Dr. Chien-Hung Huang received the B.S. degree in computer science from the Tatung Institute of Technology, Taipei, Taiwan in 1991, and the Ph.D. degree in Computer and Information Engineering from National Tsing Hua University, Hsinchu, Taiwan in 1999. From 1999 to 2004, he joined the faculty of Ling Tung University. Currently, he is an associate professor at the Department of Computer and Information Engineering, National Formosa University. His research interests include bioinformatics, data hiding, algorithms and open source distributions.
Mr. Szu-Yu Chou received the M.S. degree from Graduate Institute of ElectroOptical and Materials Science, National Formosa University, Taiwan in 2012. Since March 2013, he has been a Research Assistant at the Academia Sinica Research Center for Information Technology Innovation. Currently, he is a Ph.D. student at the Department of Electrical Engineering, National Tsing Hua University. His research interests include data mining and machine learning.

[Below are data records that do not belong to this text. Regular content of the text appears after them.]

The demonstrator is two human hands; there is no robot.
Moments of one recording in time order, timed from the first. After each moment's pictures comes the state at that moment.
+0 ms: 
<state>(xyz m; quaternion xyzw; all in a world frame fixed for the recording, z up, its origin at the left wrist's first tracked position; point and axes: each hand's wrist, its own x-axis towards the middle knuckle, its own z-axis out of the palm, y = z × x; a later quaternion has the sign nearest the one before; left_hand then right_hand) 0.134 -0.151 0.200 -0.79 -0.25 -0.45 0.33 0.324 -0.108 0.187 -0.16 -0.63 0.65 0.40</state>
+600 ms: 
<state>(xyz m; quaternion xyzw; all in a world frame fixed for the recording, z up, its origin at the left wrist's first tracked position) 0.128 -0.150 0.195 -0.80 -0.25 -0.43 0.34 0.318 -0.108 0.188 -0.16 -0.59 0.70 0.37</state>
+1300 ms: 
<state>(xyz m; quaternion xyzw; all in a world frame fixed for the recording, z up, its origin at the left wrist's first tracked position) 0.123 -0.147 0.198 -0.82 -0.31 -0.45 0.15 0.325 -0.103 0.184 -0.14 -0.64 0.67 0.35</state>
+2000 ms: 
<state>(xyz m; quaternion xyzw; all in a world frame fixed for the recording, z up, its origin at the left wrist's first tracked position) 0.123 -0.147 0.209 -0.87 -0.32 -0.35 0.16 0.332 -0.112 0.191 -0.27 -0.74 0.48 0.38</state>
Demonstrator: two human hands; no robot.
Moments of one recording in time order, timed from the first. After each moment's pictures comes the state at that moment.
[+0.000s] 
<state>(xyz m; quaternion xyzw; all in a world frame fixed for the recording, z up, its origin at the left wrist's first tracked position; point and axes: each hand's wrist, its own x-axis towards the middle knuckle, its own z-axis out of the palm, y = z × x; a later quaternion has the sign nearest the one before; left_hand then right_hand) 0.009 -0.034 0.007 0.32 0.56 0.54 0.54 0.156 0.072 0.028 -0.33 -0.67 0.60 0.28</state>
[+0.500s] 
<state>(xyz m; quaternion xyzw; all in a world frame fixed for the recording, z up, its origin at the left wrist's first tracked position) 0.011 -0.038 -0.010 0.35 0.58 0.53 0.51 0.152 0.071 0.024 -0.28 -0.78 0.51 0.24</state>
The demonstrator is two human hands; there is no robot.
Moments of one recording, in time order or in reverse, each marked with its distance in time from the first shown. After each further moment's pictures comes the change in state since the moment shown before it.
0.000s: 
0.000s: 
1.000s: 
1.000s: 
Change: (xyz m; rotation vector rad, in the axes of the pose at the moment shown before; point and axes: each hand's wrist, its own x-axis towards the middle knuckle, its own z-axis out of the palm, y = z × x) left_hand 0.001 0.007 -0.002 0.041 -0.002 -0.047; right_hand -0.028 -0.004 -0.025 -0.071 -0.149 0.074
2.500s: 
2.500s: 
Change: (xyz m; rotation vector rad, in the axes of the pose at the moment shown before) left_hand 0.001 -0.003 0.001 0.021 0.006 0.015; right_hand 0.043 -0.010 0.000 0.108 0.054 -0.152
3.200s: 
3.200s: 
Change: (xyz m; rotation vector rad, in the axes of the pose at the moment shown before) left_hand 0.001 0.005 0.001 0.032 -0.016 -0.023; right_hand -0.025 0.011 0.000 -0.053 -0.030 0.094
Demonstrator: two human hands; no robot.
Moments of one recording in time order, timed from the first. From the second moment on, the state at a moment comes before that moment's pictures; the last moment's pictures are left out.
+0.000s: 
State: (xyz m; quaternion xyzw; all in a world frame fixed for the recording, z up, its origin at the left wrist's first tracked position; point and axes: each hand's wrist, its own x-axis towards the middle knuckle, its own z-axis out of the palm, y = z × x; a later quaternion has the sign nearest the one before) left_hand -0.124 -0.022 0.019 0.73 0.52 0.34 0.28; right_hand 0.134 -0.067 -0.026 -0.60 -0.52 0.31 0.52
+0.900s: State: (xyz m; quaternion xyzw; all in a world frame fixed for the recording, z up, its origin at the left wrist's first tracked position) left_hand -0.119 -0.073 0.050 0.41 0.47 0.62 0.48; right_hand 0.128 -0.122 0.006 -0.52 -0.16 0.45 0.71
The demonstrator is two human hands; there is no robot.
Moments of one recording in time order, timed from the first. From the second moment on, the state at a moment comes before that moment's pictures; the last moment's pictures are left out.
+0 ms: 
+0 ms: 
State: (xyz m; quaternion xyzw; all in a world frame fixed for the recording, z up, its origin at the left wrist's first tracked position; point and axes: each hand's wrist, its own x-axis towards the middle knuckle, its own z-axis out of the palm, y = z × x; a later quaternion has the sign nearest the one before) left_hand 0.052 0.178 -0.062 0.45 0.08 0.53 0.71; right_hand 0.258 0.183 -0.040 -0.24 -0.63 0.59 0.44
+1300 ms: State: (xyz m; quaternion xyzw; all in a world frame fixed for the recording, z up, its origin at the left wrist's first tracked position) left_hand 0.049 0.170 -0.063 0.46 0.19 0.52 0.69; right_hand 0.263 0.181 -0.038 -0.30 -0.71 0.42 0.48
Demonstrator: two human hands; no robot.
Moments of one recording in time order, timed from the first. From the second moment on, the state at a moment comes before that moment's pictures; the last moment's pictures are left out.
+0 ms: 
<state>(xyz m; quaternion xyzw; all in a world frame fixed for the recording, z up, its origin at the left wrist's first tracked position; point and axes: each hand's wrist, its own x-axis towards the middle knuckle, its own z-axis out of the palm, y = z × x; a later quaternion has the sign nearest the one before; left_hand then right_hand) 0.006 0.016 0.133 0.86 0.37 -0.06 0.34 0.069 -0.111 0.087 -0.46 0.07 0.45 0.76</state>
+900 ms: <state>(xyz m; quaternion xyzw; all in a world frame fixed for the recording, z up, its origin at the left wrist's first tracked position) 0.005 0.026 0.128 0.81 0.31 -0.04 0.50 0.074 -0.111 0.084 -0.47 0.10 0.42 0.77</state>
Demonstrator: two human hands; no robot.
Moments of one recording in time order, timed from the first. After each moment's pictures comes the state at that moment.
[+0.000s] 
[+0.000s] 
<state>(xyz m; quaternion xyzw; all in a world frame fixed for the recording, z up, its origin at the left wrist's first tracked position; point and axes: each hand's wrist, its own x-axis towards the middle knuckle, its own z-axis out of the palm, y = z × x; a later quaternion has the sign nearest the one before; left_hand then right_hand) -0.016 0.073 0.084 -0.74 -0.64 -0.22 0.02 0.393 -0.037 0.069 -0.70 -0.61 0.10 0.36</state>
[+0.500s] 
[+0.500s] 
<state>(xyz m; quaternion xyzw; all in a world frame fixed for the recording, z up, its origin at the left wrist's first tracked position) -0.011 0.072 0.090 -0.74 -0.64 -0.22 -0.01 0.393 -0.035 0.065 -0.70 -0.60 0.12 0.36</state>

Dr. Ka-Lok Ng received the Honours diploma in physics from Hong Kong Baptist College in 1983, and the Ph.D. degree in theoretical physics from the Vanderbilt University at USA in 1990. He is a professor at the Department of Biomedical Informatics, Asia University, Taiwan, since August 2008. Beginning from December 2009, he serves on the Editorial board of several international journals. He is the Editor-in-Chief, Associate Editor, Reviewer Editor and Guest Editor of the WSEAS Transactions of Biology and Biomedicine, IST Transactions of Biomedical Sciences and Engineering, Frontiers in Genomic Assay Technology and Current Bioinformatics respectively. Furthermore, he is also actively involved in reviewing manuscripts for international journals. He is the PI and co-PI of more than 15 national funded research grants in the last 10 years in the area of bioinformatics research. Dr. Ng has published articles in highly ranked journals, in the areas of PPI network, robustness study of biological networks, domain–domain interactions, non-coding RNA, protein function prediction and DNA data hiding method. His research interests include PPI network, mRNA-microRNA expression profile study, cancer-related microRNAs, physio-chemical properties of protein complexes, time series microarray data analysis and host–pathogen PPI studies.